Paragraphs 3 and 4 of the decision are, in my view, dispositive of this case:
[3] In our view, that question should be
answered in the following way: where the Board makes a general finding that the
claimant lacks credibility, that determination is sufficient to dispose of the
claim unless there is independent and credible documentary evidence in the
record capable of supporting a positive disposition of the claim. The claimant
bears the onus of demonstrating there was such evidence.
[4] This leads to the question of
whether there was in the record before the Board any evidence capable of
supporting a determination in the respondent’s favour. In our view, there was
clearly no such evidence in the record. We are satisfied that had the Judge
examined the record, as he was bound to, he would no doubt have so concluded.
In those circumstances, returning the matter to the Board would serve no useful
purpose.
[20]
I believe that such is the case in the matter at
hand. The story, as told by the applicant, lacked credibility. Furthermore, it
is not disputed that honour killings, or attacks, happen in Turkey. But such is not the issue. As for other evidence and in particular the evidence led
by the applicant’s wife, it was dealt with adequately by the RPD. It is clear
from the reasons of the RPD that the version given by the applicant’s wife was
considered and the RPD concluded that it was not credible either. The RPD seems
to have taken issue with her lack of fear for a period of fifteen years prior
to her leaving for the United States; in spite of the alleged fear, not only
did she stay in Turkey in spite of her parents living in the United States, but
she and their two children came back to Turkey twice after gaining permanent
residence in the United States. That is not the behaviour of someone who fears
for her life concluded the RPD. That is reasonable.
[21]
It is for the RPD to determine the plausibility
of testimonies (Aguebor v (Canada) Minister of Employment and Immigration
(1993), 160 NR 315 (FCA)). While it is certainly true that a claimant’s
allegations are presumed to be true (Maldonado v Canada (Minister of
Employment and Immigration), [1980] 2 FC 302 (CA)), that presumption will
of course be rebutted by inconsistencies and contradictions in testimonies, and
the overall implausibility of the story.

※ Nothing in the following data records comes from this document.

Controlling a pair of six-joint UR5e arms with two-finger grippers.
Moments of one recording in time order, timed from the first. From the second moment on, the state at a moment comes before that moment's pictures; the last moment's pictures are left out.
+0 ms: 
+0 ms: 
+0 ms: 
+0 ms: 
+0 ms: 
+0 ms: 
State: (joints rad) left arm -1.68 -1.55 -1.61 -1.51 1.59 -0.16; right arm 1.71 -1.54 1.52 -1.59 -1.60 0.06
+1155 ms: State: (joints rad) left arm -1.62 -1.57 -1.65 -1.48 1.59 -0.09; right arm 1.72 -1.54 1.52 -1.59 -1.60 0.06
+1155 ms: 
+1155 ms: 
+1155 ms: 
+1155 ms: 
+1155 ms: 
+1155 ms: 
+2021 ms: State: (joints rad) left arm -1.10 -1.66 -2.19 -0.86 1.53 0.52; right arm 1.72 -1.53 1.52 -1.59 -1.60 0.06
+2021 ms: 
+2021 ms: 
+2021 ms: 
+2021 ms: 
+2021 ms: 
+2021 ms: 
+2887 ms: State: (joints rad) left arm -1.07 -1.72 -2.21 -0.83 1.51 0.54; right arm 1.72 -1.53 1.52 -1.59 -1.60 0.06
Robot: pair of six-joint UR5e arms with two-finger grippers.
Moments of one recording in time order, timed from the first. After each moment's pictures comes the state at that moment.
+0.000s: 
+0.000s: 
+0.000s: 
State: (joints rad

That would be so “if the facts as presented are outside the realm of what could
reasonably be expected” (Valtchev v Canada (Minister of Citizenship
and Immigration), 2001 FCT 776).
[22]
The applicant tried to make hay out of the
documentary evidence that confirms the existence of honour killings in Turkey and the prevalence of corruption in law enforcement.
[23]
The lack of credibility of the applicant and his
wife was fatal to the claim. General documentary evidence, in the face of a
version of events that is not believed, will not be sufficient to turn the
tide.
[24]
The issue in this case is not whether or not the
applicant is married, or whether honour killings are known to happen in his
country of nationality. It is rather whether or not he has been subjected to
the risks he claims. The RPD did not make any reviewable error in its
assessment of the credibility of witnesses and the plausibility of the version
of events given.
[25]
As a result, the application for judicial review
is dismissed. There is no serious question of general importance.